Influential designer cites "sense of ambiguity"
as a sensibiity he shares with the director

By Gustavo Turner

(Thursday, Jan 20 2011)
The songs David Lynch and Angelo Badalamenti composed for Julee Cruise in the late 1980s, many of them repurposed for and rom the Twin Peaks saga, are some of the most distinctive examples of what people would recognize as "Lynchian" music.

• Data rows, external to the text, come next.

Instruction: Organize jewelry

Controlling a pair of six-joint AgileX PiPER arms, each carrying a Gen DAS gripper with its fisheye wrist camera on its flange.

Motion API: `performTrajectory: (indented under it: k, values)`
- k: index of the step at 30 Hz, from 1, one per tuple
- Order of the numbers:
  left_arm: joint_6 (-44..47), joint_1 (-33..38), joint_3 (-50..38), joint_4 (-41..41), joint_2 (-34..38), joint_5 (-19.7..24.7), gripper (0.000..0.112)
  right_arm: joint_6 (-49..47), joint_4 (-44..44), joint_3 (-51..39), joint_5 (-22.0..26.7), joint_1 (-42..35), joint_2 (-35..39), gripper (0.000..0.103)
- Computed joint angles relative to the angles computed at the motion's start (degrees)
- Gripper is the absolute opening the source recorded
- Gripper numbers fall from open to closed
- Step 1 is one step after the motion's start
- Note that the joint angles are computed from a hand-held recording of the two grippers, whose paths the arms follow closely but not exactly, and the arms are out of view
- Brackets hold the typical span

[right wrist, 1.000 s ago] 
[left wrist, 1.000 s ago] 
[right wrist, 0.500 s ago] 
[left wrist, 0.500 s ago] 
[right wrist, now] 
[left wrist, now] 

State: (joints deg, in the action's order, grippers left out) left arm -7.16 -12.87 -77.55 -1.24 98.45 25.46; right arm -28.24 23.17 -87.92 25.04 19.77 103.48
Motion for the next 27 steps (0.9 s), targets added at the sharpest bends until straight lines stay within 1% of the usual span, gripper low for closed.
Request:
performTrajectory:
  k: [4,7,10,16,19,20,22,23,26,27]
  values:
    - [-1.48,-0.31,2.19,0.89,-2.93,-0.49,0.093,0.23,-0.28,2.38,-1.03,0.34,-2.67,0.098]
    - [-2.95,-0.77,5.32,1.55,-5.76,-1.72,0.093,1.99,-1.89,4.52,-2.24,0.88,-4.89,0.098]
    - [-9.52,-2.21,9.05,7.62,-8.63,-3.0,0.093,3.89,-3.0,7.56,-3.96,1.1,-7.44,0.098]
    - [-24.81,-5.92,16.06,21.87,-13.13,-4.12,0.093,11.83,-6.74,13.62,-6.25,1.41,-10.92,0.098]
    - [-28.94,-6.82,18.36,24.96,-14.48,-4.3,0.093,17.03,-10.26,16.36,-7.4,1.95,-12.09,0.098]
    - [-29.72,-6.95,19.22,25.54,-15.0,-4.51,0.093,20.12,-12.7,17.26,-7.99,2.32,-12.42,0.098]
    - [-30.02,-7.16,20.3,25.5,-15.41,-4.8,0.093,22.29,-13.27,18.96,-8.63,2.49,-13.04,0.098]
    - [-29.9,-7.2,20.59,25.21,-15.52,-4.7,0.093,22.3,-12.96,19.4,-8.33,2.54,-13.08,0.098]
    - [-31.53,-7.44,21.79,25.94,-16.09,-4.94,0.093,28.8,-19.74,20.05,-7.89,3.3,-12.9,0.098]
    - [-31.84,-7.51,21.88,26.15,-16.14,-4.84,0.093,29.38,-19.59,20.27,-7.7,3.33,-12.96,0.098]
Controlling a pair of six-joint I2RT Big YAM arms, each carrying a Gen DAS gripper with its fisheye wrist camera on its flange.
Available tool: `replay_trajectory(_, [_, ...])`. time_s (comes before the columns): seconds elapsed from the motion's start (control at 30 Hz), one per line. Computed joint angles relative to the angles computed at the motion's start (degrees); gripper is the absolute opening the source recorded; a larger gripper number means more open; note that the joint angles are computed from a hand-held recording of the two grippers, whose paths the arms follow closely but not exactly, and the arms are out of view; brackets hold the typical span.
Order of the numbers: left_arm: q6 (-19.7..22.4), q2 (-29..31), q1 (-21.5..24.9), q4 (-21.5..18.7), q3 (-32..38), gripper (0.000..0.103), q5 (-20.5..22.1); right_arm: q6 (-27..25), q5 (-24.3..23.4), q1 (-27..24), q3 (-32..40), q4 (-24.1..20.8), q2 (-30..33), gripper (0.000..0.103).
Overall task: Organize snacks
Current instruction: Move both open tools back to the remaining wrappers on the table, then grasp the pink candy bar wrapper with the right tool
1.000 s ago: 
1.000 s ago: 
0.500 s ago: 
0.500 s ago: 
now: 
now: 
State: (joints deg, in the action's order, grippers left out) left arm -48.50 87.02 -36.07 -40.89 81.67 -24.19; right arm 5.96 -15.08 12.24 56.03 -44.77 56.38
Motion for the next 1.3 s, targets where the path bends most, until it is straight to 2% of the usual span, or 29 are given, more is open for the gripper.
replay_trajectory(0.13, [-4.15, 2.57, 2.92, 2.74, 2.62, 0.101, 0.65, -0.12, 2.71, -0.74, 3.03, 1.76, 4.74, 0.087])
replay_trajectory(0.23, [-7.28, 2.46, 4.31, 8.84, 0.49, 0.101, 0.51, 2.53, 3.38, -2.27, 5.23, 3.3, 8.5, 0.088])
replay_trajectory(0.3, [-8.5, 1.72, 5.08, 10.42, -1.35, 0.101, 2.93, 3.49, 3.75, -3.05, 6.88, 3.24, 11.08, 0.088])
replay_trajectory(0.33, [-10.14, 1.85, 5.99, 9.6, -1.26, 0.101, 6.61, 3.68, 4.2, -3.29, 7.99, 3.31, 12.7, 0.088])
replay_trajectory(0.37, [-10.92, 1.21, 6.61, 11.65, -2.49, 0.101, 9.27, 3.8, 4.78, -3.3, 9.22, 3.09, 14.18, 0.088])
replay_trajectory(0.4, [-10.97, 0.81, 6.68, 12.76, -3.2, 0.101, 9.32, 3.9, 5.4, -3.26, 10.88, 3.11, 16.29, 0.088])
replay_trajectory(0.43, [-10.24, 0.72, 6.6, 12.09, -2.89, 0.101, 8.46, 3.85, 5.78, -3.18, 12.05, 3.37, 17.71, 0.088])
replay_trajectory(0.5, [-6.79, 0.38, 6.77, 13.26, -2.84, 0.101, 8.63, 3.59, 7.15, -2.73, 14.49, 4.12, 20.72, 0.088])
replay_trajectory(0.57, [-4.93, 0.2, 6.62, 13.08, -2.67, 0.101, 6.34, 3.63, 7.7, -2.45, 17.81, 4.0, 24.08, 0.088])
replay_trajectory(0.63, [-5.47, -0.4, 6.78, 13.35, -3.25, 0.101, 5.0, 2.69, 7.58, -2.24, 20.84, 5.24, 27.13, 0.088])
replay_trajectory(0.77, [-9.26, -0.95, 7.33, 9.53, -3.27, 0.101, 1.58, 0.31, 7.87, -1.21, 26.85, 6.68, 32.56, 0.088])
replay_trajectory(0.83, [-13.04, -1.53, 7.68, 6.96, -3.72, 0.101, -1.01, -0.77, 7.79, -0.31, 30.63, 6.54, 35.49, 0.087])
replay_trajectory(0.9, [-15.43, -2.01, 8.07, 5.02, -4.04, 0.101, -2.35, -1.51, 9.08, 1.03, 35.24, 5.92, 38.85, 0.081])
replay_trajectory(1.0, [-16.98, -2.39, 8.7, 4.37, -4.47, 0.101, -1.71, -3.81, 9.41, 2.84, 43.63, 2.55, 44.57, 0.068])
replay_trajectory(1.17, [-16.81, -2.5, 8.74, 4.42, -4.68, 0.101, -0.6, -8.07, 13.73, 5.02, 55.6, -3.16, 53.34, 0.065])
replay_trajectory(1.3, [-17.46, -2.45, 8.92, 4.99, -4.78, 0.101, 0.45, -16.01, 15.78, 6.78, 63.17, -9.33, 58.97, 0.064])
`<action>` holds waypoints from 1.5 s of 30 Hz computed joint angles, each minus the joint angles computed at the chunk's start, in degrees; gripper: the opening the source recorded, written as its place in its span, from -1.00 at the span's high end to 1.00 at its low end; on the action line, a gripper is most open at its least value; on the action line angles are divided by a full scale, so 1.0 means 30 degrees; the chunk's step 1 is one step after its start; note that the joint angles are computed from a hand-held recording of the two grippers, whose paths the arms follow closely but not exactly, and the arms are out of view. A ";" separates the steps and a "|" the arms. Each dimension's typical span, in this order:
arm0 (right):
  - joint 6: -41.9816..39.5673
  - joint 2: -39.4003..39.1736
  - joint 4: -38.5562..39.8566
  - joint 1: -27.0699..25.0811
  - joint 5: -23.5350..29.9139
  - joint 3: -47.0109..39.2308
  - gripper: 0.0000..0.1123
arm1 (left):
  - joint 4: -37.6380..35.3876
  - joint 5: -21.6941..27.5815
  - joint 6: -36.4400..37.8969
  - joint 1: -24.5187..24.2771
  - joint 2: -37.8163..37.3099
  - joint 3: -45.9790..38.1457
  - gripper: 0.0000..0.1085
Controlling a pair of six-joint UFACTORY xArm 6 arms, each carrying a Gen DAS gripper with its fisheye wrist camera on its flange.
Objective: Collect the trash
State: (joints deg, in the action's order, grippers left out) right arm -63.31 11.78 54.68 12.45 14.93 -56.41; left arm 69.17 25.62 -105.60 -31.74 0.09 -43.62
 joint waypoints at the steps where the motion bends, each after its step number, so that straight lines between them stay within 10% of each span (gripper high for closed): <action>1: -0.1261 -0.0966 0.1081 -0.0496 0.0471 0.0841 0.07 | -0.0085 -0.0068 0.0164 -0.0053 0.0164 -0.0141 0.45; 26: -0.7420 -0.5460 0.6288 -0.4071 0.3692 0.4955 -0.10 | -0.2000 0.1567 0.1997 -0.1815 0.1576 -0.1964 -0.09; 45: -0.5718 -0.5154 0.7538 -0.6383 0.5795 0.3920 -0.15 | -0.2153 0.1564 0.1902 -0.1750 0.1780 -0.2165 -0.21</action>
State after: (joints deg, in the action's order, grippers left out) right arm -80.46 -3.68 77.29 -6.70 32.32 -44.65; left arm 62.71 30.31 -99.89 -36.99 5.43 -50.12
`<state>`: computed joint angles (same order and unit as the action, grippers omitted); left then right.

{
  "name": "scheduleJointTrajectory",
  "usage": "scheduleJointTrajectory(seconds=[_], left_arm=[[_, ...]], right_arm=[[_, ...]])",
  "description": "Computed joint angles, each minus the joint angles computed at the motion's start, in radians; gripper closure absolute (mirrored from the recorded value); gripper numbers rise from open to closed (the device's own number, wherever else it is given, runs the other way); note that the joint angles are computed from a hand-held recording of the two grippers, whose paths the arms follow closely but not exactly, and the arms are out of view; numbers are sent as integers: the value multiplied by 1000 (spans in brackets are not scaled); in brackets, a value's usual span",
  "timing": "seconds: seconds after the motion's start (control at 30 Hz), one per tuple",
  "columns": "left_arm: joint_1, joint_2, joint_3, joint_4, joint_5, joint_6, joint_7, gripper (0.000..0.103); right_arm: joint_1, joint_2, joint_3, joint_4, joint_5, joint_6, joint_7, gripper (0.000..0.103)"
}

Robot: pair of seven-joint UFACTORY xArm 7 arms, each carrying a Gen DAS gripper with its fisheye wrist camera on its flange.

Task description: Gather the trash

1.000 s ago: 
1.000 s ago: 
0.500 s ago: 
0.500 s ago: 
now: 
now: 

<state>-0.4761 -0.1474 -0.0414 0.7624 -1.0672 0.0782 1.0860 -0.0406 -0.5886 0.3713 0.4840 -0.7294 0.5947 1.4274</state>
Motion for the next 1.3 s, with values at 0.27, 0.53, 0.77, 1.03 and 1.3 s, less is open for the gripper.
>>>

And they all stem from "Mysteries of Love," a song Lynch and Badalamenti wrote for Blue Velvet.

But the reason Lynch had to hastily become a lyricist, as legend has it, was that he could not secure the rights to the song he really wanted: This Mortal Coil's version of Tim Buckley's "Song to the Siren." Lynch eventually was able to afford "Song to the Siren" (for Lost Highway), a quintessential track released by cult U.K. label 4AD.

But it took a while longer to pair him with a crucial (some would say the crucial) architect of 4AD's success: visual designer Vaughan Oliver, the founder of groundbreaking design studios 23 Envelope and v23. Oliver designed the striking packaging for the many versions of the "Good Day Today"/"I Know" single, including an elaborate sleeve for the vinyl edition.

We asked the legendary designer about how the collaboration with the like-minded director had come about. "I was invited by the label Sunday Best, with whom I'd had no previous contact," Oliver says. "I guess they could see I would empathize with Lynch's work. Empathize? I adore it and have been inspired by it for 23 years since first seeing Eraserhead. 'Do they cut them up like regular chickens?'?"

Oliver thinks Lynch's music shares many elements with his own design sensibility: "Sense of ambiguity. Duality. Horror and beauty on the same page, in the same image. Understatement." And even for a revered designer used to working with some of music's unique creative minds (Pixies, Cocteau Twins, This Mortal Coil), the "Good Day Today"/"I Know" project was one of a kind.

"Nothing compares to David Lynch," he enthuses. "And he was gentlemanly enough to take a backseat in the process. A real gentleman and inspiration."